I have a function to read the audio signal associated to the video frame
import cv2
def read_audio_frames(file_path):
# Open the video file
video = cv2.VideoCapture(file_path)
# Get audio properties
frame_rate = video.get(cv2.CAP_PROP_FPS)
num_frames = int(video.get(cv2.CAP_PROP_FRAME_COUNT))
# Read the audio frames
audio_frames = []
for _ in range(num_frames):
ret, frame = video.read()
if not ret:
break
audio_frames.append(frame)
# Release the video object
video.release()
return audio_frames
where
# Read audio frames
audio_frames = read_audio_frames(file_path)
audio_frames[0] # IN each separated audio frame
len( audio_frames[0][0] ) #= 1080, Not sure why it was at sample rate '44100'
audio_frames[0][0][0]
returned a value of
array([3, 1, 1], dtype=uint8)
However, I don't quite understand why it was.
First, this is a stereo audio. Shouldn't the result returned consisted two value of different channels instead of three? The value did not seem correct either, since uint8 only range from 0-256 of 8bit, clearly lower than the 16bit, 24bit, 32bit used in the audio format.
Also, I don't understand why audio_frames[0][0][0]
. The first audio_frames[0]
corresponding to the video frame. But immediately audio_frames[0][0]

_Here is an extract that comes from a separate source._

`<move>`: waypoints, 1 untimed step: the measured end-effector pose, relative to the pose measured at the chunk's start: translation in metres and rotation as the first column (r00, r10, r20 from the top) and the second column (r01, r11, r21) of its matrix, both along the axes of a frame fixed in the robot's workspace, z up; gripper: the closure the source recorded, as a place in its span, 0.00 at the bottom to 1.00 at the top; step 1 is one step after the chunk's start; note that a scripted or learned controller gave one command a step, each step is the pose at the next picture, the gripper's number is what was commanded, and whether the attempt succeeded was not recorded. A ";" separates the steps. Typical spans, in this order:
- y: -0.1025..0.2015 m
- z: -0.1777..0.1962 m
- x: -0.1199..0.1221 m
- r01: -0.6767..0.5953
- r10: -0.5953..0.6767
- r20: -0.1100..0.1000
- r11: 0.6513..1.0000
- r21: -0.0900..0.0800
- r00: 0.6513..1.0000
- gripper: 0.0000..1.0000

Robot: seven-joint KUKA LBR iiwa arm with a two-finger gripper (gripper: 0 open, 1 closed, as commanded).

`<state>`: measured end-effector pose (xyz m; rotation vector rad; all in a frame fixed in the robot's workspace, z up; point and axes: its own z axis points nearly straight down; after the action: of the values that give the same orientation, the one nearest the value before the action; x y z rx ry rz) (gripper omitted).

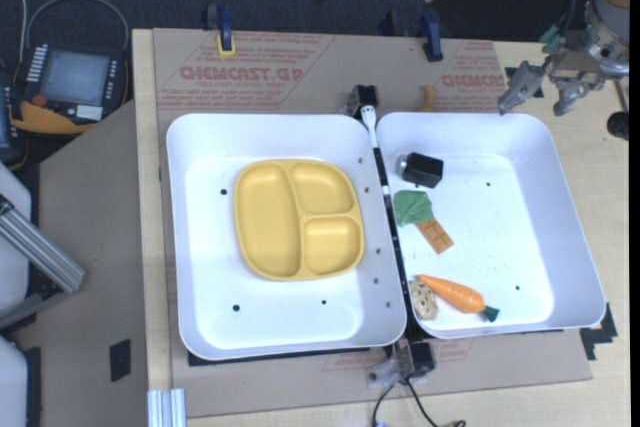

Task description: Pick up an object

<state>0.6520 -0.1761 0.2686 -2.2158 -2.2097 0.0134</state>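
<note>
Your likeliest pick looks like the carrot [452,294] at the right bin's [540,215] near edge, and the gripper [545,93], fingers spread with nothing between them, hovers past the far rim, so you're pre-approach: swing in and descend

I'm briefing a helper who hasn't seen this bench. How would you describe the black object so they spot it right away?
Look at the right-hand white bin, not the one holding the yellow divided plate. Near its upper left corner lies a small black block, just above a green piece. It is the only dark, boxy item there; the carrot near the bin's front edge is orange.
</note>
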 end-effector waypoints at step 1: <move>0.001 0.009 0.002 -0.003 0.003 0.014 1.000 -0.003 1.000 0.00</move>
<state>0.6541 -0.1753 0.2775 -2.2208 -2.2215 0.0009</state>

should corresponding to the audio sample (i.e. the sample rate 44100), not audio_frames[0][0][0]
.
A different also returned
audio_frames[15][2][0]
array([3, 1, 1], dtype=uint8)
Notice that for a different .mp4 file
len(audio_frames[0])=300
len(audio_frames[0][0])=1920
len(audio_frames[0][0][0])=3
This indicate len(audio_frames[0][0])
does not seem to correspond to the number of audio sample.
How was the audio represented in cv2? I want to write a function such that the audio signal could be read off as a dBs value.
OpenCV can read audio data from media files.
This is not documented as of July 2023.
There is some example code in various places in the samples/
directory, samples/python
specifically. I found that code to be very sparsely documented. It does not explain the principles.
The code you present in your question reads video data only. You must not name it like it did read any audio data. It does not.